CAGR is useful for long-term (5+ years) due to volatility, whereas for short-term, it misleads due to no interim fluctuations.
How do I use the CAGR to compare different investment options?
Calculate the CAGR for each over the same period; higher values mean better compounded growth. However, this should be paired with risk metrics like standard deviation for a balanced perspective.
What are the limitations of using CAGR?
CAGR assumes no intermediate cash flows and ignores timing of investments like SIPs in mutual funds, so use XIRR instead for accurate returns. It's retrospective and can't predict future performance.
What frequency should I compute CAGR for my portfolio?
Annually or at significant events (e.g., after 3 to 5 years) to monitor long-term trends, but avoid month-by-month monitoring as the data may fluctuate too much.

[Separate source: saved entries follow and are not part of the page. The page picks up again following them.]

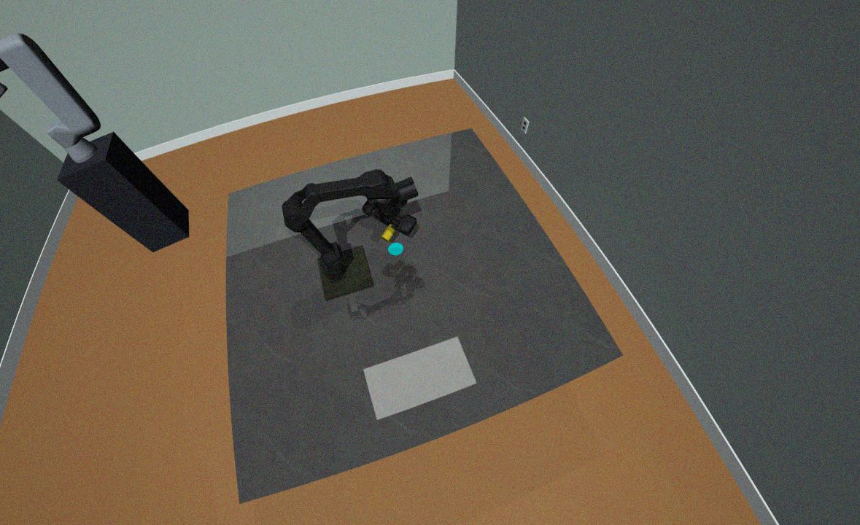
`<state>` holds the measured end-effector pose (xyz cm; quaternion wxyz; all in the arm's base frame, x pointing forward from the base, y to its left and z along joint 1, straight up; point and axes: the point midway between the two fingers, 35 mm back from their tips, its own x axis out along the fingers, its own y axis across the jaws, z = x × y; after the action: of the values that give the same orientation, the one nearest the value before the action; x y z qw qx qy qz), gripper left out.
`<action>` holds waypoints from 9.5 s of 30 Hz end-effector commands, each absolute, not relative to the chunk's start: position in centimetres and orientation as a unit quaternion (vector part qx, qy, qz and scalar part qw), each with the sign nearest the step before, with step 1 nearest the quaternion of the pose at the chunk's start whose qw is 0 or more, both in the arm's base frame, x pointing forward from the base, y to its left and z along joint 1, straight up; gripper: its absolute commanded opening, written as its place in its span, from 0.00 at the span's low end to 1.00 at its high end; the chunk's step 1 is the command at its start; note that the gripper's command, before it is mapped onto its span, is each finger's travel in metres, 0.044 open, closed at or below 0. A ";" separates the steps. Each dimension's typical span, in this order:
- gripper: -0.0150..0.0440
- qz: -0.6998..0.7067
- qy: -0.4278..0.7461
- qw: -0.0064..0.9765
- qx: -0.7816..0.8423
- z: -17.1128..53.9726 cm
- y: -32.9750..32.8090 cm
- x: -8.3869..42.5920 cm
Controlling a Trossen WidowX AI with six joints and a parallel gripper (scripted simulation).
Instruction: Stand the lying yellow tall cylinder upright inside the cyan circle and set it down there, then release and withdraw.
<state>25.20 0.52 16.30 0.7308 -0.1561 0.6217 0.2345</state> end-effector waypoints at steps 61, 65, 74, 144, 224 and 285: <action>0.43 0.265 0.475 0.839 -0.027 14.7 0.0 26.5; 0.43 0.267 0.464 0.845 -0.022 14.7 0.0 26.6; 0.43 0.271 0.439 0.857 -0.010 14.7 -0.2 26.6; 0.43 0.301 0.227 0.926 0.023 15.4 -1.5 25.7; 0.43 0.327 0.039 0.944 -0.020 16.0 -1.6 22.1; 0.43 0.325 0.041 0.945 -0.019 5.0 -1.8 22.0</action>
<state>22.07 -1.87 5.18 0.9450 -0.0161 0.0441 0.3236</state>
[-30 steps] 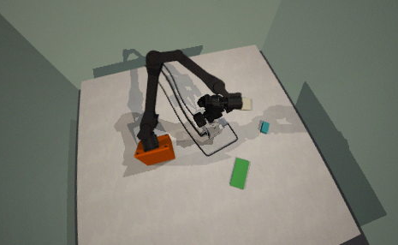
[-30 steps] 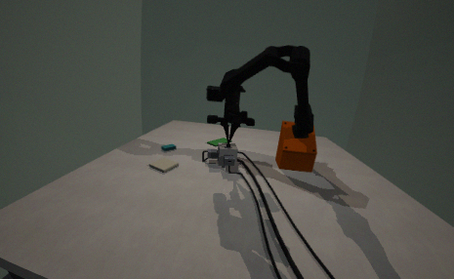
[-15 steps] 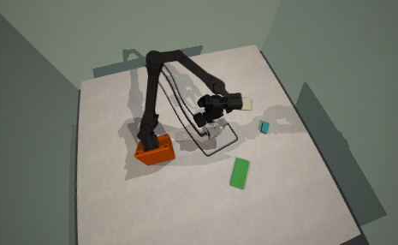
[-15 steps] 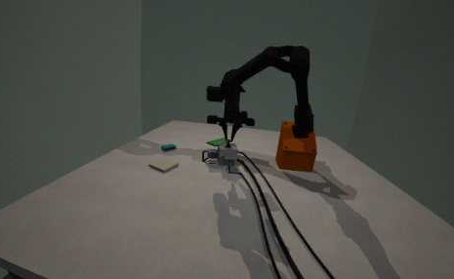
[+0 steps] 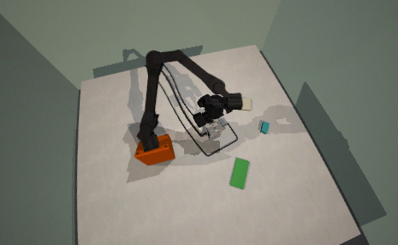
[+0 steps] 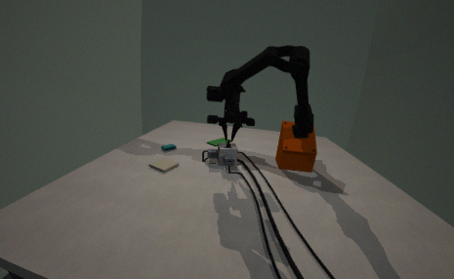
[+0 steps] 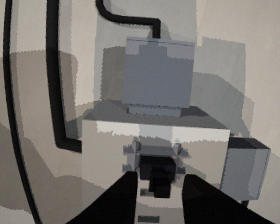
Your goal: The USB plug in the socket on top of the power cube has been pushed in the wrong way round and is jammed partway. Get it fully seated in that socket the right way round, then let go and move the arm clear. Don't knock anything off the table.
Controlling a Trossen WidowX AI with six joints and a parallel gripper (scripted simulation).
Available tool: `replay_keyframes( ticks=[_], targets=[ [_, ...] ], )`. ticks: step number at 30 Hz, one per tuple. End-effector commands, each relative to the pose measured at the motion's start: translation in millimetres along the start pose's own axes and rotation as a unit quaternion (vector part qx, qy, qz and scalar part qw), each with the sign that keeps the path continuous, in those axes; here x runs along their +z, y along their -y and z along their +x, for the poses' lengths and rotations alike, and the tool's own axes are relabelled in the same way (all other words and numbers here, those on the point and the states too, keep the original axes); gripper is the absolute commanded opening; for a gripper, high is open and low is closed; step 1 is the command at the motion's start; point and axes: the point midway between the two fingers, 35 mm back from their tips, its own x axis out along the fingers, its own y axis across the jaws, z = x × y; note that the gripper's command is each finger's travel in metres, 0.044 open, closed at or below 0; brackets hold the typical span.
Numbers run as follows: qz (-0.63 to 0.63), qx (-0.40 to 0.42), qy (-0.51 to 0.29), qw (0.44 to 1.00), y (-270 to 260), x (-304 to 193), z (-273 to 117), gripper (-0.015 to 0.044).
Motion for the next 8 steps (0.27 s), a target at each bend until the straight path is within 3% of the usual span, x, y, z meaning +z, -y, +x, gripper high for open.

Can I use FundsIndia's CAGR Calculator to track my existing portfolio?
Yes. FundsIndia's CAGR Calculator integrates with your portfolio, allowing you to calculate the actual CAGR on your current holdings without entering figures manually. This makes it easy to monitor progress towards your specific financial goals like retirement, education, or wealth creation directly from your dashboard.
Is the FundsIndia CAGR Calculator free to use?
Yes. The FundsIndia CAGR Calculator is completely free to use for all investors.